▸ **EXERCISE REQUIREMENTS**
Please keep to the lines below from the one with "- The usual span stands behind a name" through the one with "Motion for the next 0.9", and restate them word for word, ends included.

▸ **PROVIDED RECORDS**
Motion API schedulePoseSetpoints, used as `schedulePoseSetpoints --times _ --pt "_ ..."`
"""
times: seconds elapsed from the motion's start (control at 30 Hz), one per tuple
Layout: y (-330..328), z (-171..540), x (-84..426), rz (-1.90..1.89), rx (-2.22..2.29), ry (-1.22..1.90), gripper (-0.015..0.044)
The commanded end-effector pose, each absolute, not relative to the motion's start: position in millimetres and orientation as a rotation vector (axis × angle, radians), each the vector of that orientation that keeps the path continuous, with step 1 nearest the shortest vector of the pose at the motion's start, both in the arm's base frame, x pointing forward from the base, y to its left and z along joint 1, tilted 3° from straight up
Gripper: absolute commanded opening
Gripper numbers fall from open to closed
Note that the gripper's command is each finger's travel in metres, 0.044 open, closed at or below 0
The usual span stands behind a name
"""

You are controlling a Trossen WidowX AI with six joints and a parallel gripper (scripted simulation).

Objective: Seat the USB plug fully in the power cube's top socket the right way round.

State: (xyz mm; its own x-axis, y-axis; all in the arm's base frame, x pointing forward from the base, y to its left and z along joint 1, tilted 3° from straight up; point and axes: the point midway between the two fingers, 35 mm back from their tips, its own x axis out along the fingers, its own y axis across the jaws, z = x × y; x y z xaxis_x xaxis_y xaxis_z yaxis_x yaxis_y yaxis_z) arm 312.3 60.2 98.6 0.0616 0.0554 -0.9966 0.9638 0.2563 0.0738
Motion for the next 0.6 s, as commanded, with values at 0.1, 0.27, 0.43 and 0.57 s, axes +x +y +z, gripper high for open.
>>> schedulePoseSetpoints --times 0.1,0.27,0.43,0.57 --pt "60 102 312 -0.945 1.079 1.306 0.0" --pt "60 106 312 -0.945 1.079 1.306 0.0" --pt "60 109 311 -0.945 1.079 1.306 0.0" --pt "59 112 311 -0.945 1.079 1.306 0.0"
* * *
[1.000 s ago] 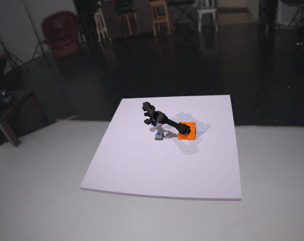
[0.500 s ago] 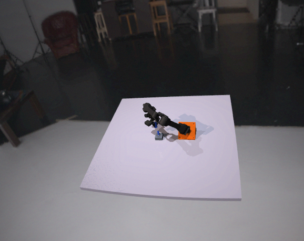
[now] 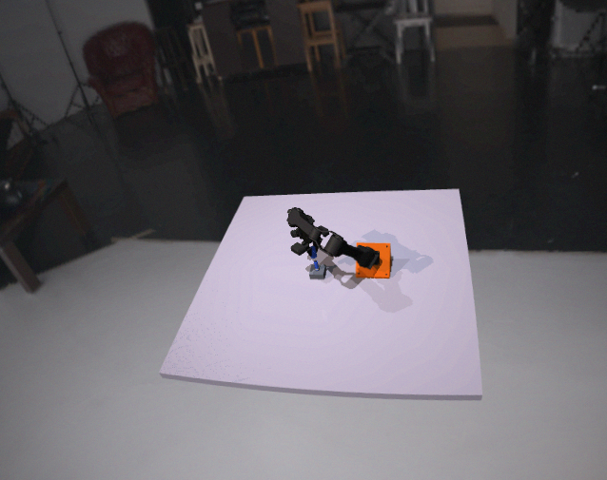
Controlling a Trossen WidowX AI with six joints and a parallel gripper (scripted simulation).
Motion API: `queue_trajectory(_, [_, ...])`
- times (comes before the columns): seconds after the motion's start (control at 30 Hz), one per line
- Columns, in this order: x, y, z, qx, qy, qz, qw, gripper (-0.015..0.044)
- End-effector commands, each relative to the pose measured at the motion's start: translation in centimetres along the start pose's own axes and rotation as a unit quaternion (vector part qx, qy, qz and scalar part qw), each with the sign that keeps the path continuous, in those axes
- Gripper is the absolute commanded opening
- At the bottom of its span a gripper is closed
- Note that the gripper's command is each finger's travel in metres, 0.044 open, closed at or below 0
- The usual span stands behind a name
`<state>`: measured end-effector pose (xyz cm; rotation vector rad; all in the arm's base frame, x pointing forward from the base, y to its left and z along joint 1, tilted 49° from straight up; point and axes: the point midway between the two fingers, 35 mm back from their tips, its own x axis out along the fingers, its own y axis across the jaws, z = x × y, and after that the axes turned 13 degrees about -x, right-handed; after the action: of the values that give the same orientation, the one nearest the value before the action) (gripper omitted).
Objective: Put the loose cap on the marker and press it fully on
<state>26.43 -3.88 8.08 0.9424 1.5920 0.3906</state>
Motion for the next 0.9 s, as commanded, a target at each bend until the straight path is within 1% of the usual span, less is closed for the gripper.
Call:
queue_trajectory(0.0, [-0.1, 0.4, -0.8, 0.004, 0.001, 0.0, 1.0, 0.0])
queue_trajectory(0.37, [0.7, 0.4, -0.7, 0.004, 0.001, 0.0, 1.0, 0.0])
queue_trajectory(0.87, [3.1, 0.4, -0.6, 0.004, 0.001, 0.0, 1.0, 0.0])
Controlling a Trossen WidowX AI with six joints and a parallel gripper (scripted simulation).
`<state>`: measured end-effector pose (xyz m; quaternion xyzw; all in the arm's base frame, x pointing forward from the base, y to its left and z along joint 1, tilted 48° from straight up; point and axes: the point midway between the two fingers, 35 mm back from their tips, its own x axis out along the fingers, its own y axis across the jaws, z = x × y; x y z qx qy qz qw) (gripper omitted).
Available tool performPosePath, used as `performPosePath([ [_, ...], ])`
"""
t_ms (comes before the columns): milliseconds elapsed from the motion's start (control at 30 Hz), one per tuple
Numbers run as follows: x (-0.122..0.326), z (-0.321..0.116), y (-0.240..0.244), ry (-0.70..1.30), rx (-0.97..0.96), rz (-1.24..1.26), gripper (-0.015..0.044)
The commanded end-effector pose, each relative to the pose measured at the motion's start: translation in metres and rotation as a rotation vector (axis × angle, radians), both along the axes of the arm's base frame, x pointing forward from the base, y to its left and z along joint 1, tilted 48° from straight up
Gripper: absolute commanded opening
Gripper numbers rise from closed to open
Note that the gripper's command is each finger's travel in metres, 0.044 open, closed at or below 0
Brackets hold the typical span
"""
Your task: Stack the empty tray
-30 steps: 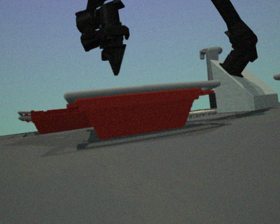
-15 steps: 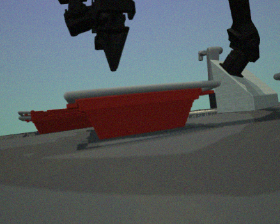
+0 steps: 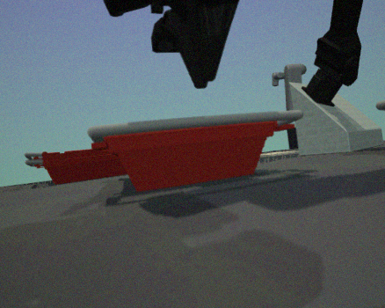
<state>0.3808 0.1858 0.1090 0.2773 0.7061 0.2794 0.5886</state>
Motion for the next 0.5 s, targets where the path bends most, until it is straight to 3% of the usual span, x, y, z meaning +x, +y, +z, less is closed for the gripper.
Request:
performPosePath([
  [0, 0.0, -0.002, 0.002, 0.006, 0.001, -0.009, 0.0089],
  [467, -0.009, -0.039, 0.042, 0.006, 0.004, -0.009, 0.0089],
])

▸ **EXERCISE ANSWER**
- The usual span stands behind a name
`<state>`: measured end-effector pose (xyz cm; rotation vector rad; all in the arm's base frame, x pointing forward from the base, y to its left and z along joint 1, tilted 49° from straight up; point and axes: the point midway between the two fingers, 35 mm back from their tips, its own x axis out along the fingers, its own y axis across the jaws, z = x × y, and after that the axes turned 13 degrees about -x, right-handed; after the action: of the values that give the same orientation, the one nearest the value before the action) (gripper omitted).
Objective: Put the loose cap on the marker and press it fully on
<state>26.43 -3.88 8.08 0.9424 1.5920 0.3906</state>
Motion for the next 0.9 s, as commanded, a target at each bend until the straight path is within 1% of the usual span, less is closed for the gripper.

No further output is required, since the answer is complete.